We have for years desired a self-hosted solution to unify our fragmented data collections in one centralized location. This was the major impetus behind wtfs, for example. Ideally, we wanted a system that was:
We happened upon our current solution quite by accident while reading 2600. In an article titled “5G Hotspots and Tinc”1), the author explains that after switching from traditional internet service to a T-Mobile hotspot, they lost access to their home Nextcloud server. They go on to describe how they were able to restore access thanks to tinc. Having never heard of either application before, this piqued our interest. A short burst of research convinced us that this was the solution we sought.
We began the deployment with tinc since we, like the 2600 author, had no control over port forwarding at the installation location. Unfortunately, tinc's configuration parameters had changed in the year and change since the article's publication.
By far the most painful part of setting tinc up is distributing the key files. Every node on the network needs to have the public key of every other node, even if they're connecting to a central hub as in our case2).
As has been the trend with our recent server operation, we opted to install Nextcloud within Docker using the instructions at nextcloud/docker. In the initial installation, we neglected to enable a persistent volume for the Postgres instance; when we later ran docker-compose down
, we lost the entirety of our uploads, plugins, and settings to that point.
Since the server itself is located on our home LAN, we wanted to be able to access it using a local address whenever possible. Nextcloud has a config option called overwritecondaddr
that tells it when to overwrite the requested URL. If the page request comes from an address matching the regex in overwritecondaddr
, then the server replaces the URL with overwritehost
. Unfortunately, the code which performs this check contains a bug that has inexplicably persisted since at least 2017. A relatively minor change to lib/private/AppFramework/Http/Request.php
is all that is needed to fix the issue3).

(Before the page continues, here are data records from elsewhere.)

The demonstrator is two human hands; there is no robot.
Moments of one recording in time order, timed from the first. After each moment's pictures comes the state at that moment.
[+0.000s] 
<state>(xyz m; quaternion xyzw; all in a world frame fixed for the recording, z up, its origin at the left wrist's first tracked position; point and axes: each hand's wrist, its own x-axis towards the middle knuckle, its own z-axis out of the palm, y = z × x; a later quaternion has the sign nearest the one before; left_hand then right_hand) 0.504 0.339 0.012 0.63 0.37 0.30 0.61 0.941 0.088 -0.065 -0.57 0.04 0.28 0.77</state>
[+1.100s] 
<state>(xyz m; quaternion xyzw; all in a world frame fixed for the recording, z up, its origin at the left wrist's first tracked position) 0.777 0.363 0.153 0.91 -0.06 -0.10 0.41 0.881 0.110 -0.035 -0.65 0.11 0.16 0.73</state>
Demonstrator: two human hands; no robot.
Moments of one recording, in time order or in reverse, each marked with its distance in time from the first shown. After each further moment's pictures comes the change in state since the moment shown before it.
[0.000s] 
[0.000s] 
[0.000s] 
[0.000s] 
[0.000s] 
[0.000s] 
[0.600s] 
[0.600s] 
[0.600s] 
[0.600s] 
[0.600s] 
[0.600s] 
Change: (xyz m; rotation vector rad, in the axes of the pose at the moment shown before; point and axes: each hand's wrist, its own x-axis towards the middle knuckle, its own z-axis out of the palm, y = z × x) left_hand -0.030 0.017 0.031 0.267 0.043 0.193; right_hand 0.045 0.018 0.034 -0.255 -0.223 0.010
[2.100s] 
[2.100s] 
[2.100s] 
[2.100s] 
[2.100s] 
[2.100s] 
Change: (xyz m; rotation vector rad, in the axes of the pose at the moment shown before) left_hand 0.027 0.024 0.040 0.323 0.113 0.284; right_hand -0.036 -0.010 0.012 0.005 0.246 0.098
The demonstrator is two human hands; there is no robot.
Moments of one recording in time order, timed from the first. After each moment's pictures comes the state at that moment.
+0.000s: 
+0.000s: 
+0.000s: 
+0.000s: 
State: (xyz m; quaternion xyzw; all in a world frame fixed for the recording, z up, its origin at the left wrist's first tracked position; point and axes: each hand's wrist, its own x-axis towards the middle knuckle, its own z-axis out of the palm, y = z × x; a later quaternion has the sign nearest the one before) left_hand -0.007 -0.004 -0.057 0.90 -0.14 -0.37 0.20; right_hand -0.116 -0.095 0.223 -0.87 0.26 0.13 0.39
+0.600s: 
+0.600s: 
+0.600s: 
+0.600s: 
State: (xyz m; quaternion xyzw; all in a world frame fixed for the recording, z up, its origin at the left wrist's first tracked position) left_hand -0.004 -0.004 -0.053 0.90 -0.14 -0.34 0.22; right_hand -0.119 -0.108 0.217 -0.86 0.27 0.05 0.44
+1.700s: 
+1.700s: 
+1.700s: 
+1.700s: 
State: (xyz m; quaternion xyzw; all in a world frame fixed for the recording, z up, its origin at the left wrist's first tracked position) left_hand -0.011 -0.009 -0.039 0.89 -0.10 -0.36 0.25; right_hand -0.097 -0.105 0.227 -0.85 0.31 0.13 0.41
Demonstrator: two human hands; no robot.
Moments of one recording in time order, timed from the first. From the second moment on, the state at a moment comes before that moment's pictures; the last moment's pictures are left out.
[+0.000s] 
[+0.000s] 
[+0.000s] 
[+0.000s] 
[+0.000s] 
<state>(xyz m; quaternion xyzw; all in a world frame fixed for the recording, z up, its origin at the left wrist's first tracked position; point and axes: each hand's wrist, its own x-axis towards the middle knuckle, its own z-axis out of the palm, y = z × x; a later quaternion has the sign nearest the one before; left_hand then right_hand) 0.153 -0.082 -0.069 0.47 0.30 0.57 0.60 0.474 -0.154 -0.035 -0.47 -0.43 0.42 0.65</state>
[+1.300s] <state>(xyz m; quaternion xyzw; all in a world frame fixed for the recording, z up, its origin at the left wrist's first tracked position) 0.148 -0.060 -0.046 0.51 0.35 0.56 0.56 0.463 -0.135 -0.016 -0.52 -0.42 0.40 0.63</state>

The Nextcloud admin guide's page on NGINX usage4) looks considerably more daunting that the actual process ended up being. The relevant section of our NGINX server definition is included below. This has proven sufficient for even the CalDAV/CardDAV syncing. We also increased client_max_body_size
to 100 M for faster uploads.
# replace www.example.com throughout with the actual domain
server {
server_name www.example.com;
access_log /var/log/nginx/nextcloud.log;
error_log /var/log/nginx/nextcloud.error.log debug;
client_max_body_size 100M;
# redirect http connections to https
error_page 497 =301 https://www.example.com:8080$request_uri;
location / {
proxy_set_header Host $host;
proxy_set_header X-Real-IP 10.0.0.1;
proxy_set_header X-Forwarded-For $proxy_add_x_forwarded_for;
proxy_set_header X-Forwarded-Proto $scheme;
proxy_pass http://10.0.0.4:8080;
proxy_read_timeout 90;
}
listen [::]:8080 ssl ipv6only=on;
listen 8080 ssl;
}
Once configured properly, operation has been very smooth. The user experience is exactly what one would expect from a cloud storage service. Media streaming worked right out of the box, and calendar syncing to Android5) was easy enough to set up. Navigation (including local access) does come with a noticeable lag, most likely due to hardware limitations. On the whole, however, we are very satisfied with the final product.
As of this writing, our Docker data is all stored on a single external hard drive mounted at /mnt/nextcloud
. We believe we will be able to add additional storage space by union mounting however many disks we need over that same directory using something like MergerFS, but more research is required.